The “cons” of moving back to ABQ far outweighed the “pros”.
Later that day I had my therapist appointment, and I got some valuable insights there too, less to do with my Albuquerque question, and more to do with my infinite loop. I ranted and raved to my therapist about how I can’t do the things I want to do, and I reiterated my thought loops out loud, to which he said: “I hear a lot of ‘stuck-ness’. I hear a lot of ‘I can’t’s’. That’s the voice of someone else. That’s the collective voices of the people who have told you your entire life that you can’t. That you shouldn’t.” To which I replied: “Maybe my father’s voice has become louder in my head since I cut ties with him.”
He said: “I think that is probably true, and the reason I think that is because you just said it out loud.”
I consider myself, and have also been told by others that I am, a positive person. I tend to be solution-oriented. Among the people who make me the most angry are those who lament a situation, and then find a hundred reasons to reject every solution you offer. THAT is my father. I’m incredibly frustrated with myself that I’m being that person right now. I need to think about how to find solutions to my issues, not go over them again and again.
The job, for now, I can do very little to rectify. It is the beast that it is. The solution here is to come up with ways to streamline my work processes so I’m not perpetually behind the ball. I can definitely be more proactive and ensure that I have the mechanisms in place to allow me to succeed, or at least do better. I am working on those mechanisms.
The car situation is a little different. My therapist pointed out options. I have a friend who has offered to loan me her car. Maybe I can get to BMX practice once or twice a month. I can do sprints on the river trails. I can get to Gateway Green to practice on the pump track a couple of times a month. I was already debating stopping racing. Maybe what I need to do is get out of the racing mindspace and into the freestyle mindset. I follow a lot of freestyle riders on instagram, and all of the racing posts leave me unhappy. I just want to jump my bike and ride it around corners. Maybe my focus has been all wrong?
My real problem is that I’ve lost my identity. Or maybe I never had one to begin with.

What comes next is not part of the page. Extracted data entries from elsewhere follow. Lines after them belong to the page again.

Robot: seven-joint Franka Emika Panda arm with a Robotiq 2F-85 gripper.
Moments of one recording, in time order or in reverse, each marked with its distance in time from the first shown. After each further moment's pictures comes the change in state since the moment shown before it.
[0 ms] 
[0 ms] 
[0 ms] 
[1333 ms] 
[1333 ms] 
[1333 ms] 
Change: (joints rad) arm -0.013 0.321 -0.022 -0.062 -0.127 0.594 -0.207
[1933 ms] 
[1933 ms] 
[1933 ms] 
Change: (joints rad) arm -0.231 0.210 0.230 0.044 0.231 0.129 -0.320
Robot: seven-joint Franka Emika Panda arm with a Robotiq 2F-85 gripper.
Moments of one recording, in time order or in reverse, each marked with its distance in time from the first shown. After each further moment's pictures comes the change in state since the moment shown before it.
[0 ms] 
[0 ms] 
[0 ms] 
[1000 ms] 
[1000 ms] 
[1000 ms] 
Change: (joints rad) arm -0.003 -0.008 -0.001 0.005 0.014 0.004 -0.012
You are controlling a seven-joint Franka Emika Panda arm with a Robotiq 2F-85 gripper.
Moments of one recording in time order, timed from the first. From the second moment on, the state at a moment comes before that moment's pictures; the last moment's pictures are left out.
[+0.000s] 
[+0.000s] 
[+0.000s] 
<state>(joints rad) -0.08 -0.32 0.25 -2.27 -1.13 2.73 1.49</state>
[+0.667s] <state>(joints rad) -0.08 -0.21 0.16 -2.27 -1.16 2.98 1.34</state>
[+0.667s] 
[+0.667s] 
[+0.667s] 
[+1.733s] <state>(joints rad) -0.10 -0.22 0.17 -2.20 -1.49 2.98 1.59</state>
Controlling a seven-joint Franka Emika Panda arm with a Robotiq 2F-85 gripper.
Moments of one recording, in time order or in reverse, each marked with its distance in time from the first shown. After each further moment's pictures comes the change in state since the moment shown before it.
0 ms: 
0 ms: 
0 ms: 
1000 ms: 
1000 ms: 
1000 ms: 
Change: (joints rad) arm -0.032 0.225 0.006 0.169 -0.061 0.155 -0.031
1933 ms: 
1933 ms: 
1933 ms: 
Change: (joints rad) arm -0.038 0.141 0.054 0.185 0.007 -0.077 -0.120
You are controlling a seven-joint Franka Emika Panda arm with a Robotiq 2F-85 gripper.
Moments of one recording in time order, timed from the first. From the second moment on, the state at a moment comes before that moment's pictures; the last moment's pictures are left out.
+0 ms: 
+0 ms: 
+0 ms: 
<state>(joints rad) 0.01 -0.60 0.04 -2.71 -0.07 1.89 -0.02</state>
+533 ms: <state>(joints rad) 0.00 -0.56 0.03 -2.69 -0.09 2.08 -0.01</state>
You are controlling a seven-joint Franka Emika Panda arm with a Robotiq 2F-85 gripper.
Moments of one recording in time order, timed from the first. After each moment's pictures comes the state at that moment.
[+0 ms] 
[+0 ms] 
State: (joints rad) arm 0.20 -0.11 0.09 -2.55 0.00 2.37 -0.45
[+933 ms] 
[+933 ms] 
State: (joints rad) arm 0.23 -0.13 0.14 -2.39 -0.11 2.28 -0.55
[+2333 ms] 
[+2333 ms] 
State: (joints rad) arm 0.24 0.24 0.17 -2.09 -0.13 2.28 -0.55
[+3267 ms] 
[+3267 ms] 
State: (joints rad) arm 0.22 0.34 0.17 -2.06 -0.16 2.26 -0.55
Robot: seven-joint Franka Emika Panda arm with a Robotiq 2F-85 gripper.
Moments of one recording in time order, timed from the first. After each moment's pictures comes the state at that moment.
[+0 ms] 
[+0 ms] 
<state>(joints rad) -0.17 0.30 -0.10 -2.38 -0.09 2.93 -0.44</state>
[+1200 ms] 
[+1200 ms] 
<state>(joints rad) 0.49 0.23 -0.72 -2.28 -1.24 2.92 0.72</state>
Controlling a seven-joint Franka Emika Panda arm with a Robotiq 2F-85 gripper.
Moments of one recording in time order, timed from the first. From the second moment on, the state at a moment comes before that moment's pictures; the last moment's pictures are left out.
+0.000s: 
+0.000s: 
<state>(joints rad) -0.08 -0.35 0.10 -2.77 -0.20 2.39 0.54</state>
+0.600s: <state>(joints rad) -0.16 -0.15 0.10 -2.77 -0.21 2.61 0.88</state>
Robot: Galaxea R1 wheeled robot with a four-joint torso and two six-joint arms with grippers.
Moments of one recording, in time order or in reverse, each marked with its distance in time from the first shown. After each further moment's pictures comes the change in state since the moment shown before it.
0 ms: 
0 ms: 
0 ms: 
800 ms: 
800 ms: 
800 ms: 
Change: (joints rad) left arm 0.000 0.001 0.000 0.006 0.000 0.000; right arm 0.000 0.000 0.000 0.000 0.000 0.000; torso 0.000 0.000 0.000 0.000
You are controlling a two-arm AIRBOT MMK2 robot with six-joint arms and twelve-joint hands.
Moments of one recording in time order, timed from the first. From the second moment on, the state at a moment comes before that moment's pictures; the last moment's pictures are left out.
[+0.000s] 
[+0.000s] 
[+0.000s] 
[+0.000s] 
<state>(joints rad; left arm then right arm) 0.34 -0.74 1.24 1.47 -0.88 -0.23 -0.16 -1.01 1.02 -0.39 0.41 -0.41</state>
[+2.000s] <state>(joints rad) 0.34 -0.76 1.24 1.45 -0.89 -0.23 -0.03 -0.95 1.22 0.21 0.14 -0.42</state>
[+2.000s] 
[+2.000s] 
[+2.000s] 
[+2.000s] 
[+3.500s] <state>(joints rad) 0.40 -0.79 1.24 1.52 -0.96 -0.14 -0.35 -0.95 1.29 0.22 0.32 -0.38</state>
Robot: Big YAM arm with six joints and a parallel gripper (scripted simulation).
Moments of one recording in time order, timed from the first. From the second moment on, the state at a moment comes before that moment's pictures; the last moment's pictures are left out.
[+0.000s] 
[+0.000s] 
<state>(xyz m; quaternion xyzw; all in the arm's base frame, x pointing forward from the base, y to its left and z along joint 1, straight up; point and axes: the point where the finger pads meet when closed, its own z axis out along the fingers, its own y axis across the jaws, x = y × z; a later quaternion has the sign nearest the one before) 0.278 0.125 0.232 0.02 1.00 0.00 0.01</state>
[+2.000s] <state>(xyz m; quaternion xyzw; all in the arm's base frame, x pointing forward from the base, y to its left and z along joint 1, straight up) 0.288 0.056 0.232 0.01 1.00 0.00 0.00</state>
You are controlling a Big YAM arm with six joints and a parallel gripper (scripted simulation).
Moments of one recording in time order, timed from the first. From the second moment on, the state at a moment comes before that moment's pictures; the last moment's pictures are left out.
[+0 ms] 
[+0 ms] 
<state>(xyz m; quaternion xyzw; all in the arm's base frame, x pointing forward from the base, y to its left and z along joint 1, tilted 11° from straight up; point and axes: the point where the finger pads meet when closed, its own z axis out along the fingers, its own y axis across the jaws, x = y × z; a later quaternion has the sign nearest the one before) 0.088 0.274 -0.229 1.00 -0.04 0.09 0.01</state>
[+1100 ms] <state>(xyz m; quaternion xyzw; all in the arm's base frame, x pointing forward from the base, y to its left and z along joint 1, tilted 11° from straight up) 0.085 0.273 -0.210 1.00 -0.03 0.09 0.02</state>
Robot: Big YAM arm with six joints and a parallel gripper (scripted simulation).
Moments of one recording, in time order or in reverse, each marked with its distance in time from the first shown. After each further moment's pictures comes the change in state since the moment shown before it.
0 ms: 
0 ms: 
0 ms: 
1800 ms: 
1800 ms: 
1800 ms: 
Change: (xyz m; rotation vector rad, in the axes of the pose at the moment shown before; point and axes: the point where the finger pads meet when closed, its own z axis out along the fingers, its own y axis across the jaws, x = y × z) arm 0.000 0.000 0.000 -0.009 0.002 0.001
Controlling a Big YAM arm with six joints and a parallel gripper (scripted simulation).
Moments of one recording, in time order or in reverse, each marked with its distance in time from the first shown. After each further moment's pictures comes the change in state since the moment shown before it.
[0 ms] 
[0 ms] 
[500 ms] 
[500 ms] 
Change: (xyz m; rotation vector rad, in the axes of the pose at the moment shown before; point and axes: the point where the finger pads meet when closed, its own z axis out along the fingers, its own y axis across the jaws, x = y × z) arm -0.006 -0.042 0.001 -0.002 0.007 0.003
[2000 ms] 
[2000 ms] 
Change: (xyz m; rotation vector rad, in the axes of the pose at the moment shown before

My identity has sort of been at the whim of someone else, because I’ve always been a chronic people-pleaser. I don’t know who to be. I’m a non-entity. I’m a conundrum to myself. I’m a human who doesn’t matter to anyone. I’m negative space. I’m invisible.
I love the light. I love the dark.
I’m denying both to embrace obliteration.
Where is the runner? Where is the BMX racer? Where is the girl who likes to take moderate risks? Where is the girl who loves sex, especially with men her parents and peers would find inappropriate? Where is the girl who loves being in the wild? How about moderately risky sex in the wild with inappropriate BMX-racing men? I mean, as long as we’re wishing for things that aren’t happening right now, we might as well go there.
Let’s get some things back, but let’s not take a step back. Let’s find the girl again, but let’s also be reasonable and rational. Let’s let the girl evolve, and not be so judgmental of her whims. Outside of work, let’s do what feels good, and nothing else. Let’s run and bike and jump and scream and fuck and listen and hear and feel and touch and smell and taste and enjoy. Enjoy. Joy.